- **WORK INSTRUCTION**
Go through the lines below. Copy those with "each".

- **DATA EXTRACT**
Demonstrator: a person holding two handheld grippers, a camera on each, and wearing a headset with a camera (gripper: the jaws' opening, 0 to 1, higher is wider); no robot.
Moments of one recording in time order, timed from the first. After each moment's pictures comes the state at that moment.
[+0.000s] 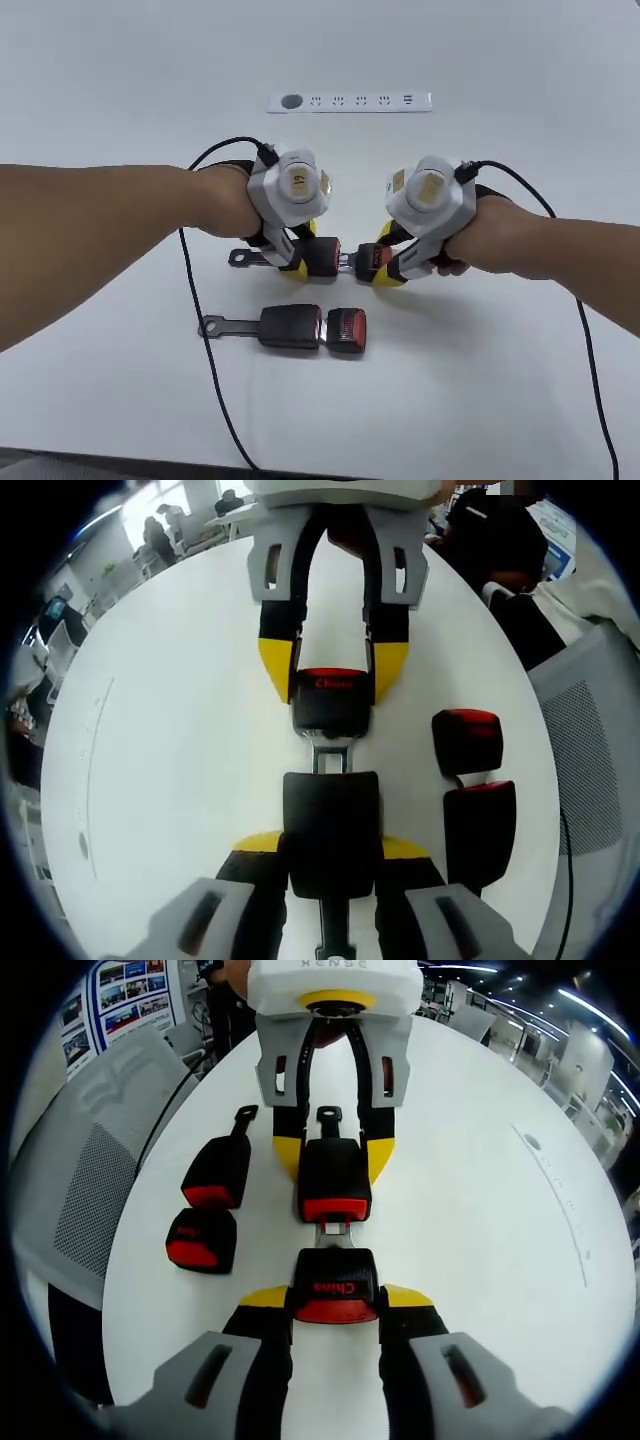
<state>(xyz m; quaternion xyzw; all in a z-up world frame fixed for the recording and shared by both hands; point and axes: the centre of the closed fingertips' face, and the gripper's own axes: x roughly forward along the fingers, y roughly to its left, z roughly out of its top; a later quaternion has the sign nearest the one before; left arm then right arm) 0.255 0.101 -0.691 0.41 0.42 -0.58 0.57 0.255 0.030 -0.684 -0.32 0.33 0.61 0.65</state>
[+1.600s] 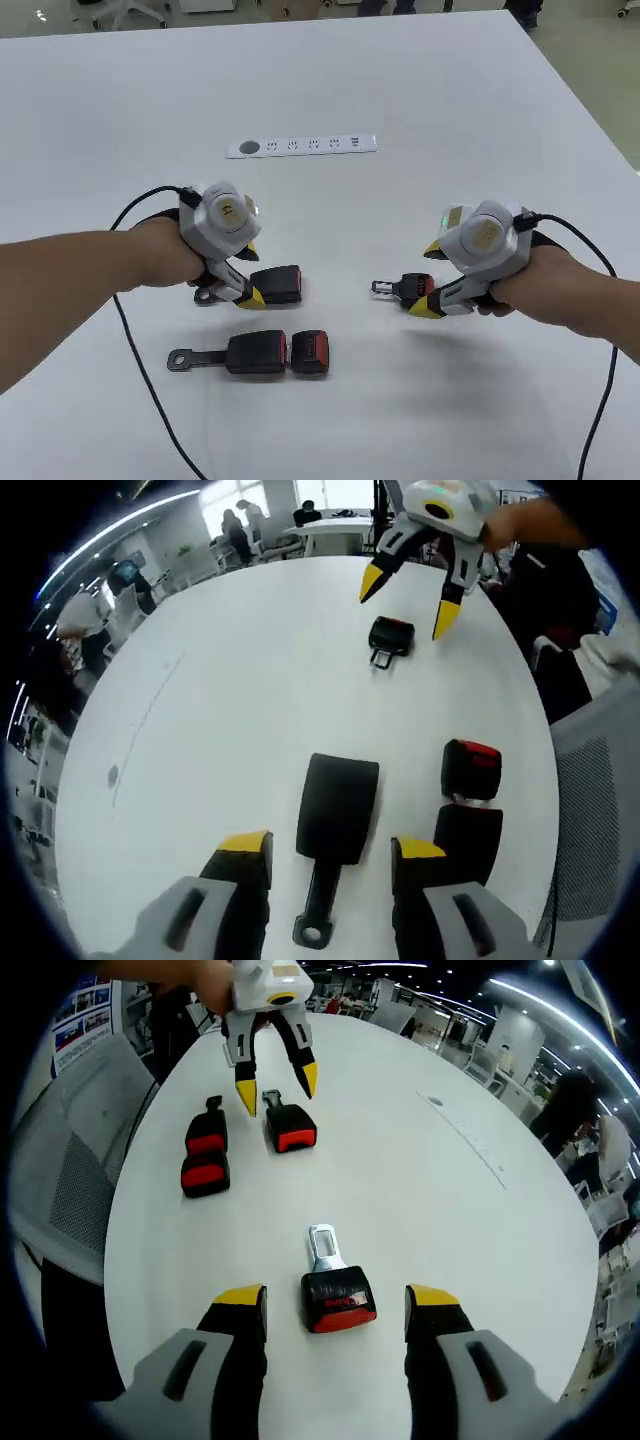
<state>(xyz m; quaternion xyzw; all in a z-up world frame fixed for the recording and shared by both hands) 0.245 0.122 -0.651 0.33 0.39 -0.48 0.71 0.230 -0.082 -0.650 -0.29 0.32 0.47 0.77</state>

- **RESULT OF THE TASK**
Demonstrator: a person holding two handheld grippers, a camera on each, and wearing a headset with a camera (gripper: the jaws' opening, 0 to 1, higher is wider); no robot.
Moments of one recording in time order, timed from the first. After each moment's pictures comes the state at that moment.

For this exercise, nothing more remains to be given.